栗林公園 掬月邸(香川県)
建物名 | 栗林公園 掬月邸 | 住所 | 香川県高松市栗林町1丁目20-16 |
設計者 | 伊藤要太郎 | 施工者 | - |
建築年 | 1742年 | 訪問日 | 2025/3/28 |
国の特別名勝に指定されている栗林公園内にある掬月邸。
栗林公園の前はフェリー乗り場に向かう途中で何度か通っていましたが、藤森さんの「木造文化遺産」の書籍で紹介されていたことを思い出して立ち寄りました。
6つの池と13の築山があり、75haある日本一の広さを誇る公園自体も素晴らしく、歩くたびに景色がコロコロ変化し飽きさせず、次はどんな風景がみえるのかワクワクしながら散策できます。石壁(赤壁)

讃岐質安山岩の石壁(赤壁)。三国志などの中国古戦場からが名前の由来

ハスの池。松以外は手入れをせず自然のままとのこと。実生でまたきれいな蓮池になるよう。
その中にはいくつかの建物がありますが、今回のお目当ては「掬月邸」。抹茶とお菓子をいただきました。
名前の由来は、「水を掬すれば 月手に在り(現代語訳:湖面にうつった月を見て、両手 で水を掬えば月が手に取れるようだ)」という中国唐時代の詩にあるとのこと。つまり、掬月亭は夜を楽しむための 建築としてつくられたと考えられていますが、日中でもその魅力は伝わります。
最も目を引くのが、その開放性です。開放性を実現しているのが、建具の工夫です。
基本は障子ですが、風雨はしのげません。板雨戸が必要になりますが、仕舞うには戸袋が必要になります。戸袋をつけるとどうしても壁ができ視界を遮ってしまいます。
そこで考え出されたのが、雨戸をコーナー部分で回転させ一か所の戸袋に集めるという方法です。

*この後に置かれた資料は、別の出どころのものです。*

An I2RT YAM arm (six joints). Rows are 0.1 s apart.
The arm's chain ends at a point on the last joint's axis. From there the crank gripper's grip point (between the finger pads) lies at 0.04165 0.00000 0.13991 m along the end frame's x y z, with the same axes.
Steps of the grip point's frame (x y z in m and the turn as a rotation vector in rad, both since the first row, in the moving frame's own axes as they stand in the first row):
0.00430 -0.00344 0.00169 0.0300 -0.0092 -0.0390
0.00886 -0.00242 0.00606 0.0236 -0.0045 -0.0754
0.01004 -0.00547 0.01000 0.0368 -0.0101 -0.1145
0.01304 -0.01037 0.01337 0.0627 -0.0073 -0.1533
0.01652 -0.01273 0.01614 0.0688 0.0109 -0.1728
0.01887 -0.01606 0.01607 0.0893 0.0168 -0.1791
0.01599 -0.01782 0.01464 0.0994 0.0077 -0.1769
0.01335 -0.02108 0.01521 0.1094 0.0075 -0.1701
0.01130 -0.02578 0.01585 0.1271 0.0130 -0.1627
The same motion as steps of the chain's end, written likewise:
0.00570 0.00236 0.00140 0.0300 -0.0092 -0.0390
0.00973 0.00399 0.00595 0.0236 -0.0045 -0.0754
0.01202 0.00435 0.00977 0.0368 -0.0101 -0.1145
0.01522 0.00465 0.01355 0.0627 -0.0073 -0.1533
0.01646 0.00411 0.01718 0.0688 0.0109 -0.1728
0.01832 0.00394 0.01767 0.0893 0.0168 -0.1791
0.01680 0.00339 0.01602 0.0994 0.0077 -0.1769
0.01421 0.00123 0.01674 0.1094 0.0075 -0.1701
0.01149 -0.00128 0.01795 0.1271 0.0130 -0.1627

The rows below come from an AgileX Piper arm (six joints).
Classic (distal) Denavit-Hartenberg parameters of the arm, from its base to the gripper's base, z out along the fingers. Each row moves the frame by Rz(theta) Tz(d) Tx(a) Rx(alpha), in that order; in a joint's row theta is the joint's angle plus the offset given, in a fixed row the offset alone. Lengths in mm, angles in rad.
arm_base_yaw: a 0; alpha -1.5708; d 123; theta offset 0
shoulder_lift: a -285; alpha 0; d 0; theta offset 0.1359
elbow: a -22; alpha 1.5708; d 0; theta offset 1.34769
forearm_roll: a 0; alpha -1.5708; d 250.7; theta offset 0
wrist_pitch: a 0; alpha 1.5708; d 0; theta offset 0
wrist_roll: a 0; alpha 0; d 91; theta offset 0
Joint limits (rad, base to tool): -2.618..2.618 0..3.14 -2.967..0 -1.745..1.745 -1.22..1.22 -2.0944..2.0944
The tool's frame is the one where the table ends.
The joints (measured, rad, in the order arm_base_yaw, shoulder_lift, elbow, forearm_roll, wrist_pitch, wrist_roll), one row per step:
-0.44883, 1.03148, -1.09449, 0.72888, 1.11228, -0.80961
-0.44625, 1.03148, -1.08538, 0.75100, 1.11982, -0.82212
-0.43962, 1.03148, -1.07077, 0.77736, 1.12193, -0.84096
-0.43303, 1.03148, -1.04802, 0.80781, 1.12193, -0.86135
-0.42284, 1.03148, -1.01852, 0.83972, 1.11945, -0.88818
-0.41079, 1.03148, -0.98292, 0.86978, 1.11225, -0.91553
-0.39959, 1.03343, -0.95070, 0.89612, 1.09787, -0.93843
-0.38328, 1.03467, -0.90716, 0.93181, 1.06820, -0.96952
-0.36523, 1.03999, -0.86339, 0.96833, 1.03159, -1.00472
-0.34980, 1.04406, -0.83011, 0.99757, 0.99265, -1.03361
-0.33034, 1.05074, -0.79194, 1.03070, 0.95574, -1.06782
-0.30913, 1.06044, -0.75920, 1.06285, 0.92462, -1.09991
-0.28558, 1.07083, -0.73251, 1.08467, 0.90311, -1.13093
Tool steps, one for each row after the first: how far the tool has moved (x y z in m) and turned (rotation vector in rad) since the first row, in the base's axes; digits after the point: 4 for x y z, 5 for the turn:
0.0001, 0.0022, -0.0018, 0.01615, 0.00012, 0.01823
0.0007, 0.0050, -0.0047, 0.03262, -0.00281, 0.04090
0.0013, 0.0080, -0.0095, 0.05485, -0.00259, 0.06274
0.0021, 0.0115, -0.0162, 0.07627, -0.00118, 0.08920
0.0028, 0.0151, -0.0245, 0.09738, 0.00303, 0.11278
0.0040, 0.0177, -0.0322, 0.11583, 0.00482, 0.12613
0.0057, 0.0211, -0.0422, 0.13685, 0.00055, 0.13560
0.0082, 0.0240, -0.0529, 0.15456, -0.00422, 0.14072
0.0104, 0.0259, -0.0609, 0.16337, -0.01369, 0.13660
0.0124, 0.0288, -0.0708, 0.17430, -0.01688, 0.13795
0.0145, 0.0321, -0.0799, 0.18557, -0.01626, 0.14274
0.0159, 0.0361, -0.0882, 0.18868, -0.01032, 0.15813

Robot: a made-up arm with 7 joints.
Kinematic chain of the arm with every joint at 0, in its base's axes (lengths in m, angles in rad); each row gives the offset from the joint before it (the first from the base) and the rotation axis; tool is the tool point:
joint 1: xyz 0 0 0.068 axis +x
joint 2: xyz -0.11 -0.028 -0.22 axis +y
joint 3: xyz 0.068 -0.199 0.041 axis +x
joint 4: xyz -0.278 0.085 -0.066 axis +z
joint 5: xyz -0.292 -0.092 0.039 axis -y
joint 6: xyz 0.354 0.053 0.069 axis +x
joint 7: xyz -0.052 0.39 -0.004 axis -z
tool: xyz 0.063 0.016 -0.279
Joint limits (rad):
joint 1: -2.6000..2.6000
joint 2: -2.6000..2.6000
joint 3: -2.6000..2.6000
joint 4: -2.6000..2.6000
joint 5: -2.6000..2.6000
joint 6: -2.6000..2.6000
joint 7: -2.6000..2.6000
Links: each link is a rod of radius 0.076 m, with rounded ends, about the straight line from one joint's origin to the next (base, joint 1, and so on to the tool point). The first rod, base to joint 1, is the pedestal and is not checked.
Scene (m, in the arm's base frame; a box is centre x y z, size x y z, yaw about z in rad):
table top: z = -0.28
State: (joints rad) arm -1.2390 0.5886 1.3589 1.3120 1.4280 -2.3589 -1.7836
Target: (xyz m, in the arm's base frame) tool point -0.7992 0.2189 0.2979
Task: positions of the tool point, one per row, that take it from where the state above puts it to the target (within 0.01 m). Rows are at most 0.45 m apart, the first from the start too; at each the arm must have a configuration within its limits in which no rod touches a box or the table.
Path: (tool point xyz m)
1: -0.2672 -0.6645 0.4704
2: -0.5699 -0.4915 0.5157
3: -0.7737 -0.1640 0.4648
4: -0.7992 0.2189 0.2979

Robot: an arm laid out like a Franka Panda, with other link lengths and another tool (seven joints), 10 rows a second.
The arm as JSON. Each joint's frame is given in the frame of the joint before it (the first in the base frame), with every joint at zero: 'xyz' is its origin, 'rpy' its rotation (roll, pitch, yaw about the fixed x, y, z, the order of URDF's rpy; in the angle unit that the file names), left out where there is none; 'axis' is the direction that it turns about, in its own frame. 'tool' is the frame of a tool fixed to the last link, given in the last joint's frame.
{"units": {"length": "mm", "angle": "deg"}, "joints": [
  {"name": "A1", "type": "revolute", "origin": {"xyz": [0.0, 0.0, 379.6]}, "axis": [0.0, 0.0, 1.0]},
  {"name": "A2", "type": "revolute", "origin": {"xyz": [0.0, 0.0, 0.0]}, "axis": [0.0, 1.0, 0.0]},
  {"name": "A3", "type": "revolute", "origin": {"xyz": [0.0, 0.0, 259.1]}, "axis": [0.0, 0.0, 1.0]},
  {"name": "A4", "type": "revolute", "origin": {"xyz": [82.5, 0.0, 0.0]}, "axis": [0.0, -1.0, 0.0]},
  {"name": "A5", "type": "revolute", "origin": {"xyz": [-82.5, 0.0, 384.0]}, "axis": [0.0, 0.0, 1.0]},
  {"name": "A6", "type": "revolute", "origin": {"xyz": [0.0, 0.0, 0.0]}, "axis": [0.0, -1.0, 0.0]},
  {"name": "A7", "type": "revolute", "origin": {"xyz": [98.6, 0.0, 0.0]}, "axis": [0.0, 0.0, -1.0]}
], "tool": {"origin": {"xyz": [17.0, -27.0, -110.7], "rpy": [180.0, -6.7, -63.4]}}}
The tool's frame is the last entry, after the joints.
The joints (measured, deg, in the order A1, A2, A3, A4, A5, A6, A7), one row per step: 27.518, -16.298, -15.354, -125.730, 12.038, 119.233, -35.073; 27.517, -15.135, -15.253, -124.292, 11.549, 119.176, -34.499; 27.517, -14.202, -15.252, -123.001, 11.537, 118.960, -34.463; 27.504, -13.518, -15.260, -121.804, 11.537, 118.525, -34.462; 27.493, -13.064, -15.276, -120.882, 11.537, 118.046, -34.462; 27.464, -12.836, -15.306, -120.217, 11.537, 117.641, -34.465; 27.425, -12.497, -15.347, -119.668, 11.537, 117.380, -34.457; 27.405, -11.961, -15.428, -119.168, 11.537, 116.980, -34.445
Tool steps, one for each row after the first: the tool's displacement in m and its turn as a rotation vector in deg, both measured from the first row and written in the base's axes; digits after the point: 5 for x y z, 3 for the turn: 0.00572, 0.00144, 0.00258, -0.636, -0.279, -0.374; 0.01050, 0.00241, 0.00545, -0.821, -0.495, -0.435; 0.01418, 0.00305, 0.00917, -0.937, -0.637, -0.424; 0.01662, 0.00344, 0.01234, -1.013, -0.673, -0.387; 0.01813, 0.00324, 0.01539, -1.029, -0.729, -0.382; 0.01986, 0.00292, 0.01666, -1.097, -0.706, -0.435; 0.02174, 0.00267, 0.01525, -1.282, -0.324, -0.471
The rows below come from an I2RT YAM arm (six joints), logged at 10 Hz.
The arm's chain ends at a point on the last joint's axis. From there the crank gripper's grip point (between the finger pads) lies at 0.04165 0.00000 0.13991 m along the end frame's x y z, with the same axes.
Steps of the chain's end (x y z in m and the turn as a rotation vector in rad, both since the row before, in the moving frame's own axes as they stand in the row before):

建物のコーナーを見ると回転のための工夫が見て取れます。
128枚の板戸があるといいます。そのため、数か所ある戸袋も分厚いです。
この建具の工夫で軽快な建物が実現しています。
それを補佐するのが、室内の壁や天井の仕上げです。
通常は土壁に漆喰を塗ったりして仕上げますがそれでは、重量が重くなってしまいます。
そこで掬月亭では和紙が貼られた襖のような仕様。よく見ると紙を貼り合わせた線が見えます。
その他ディテールも遊び心があり見ていて飽きません。
格式ある書院造りでありながら、桂離宮の数寄屋造りの楽しさも持ち合わせています。
池に張り出した縁側は手摺も低く抑えられ、視界を邪魔しません。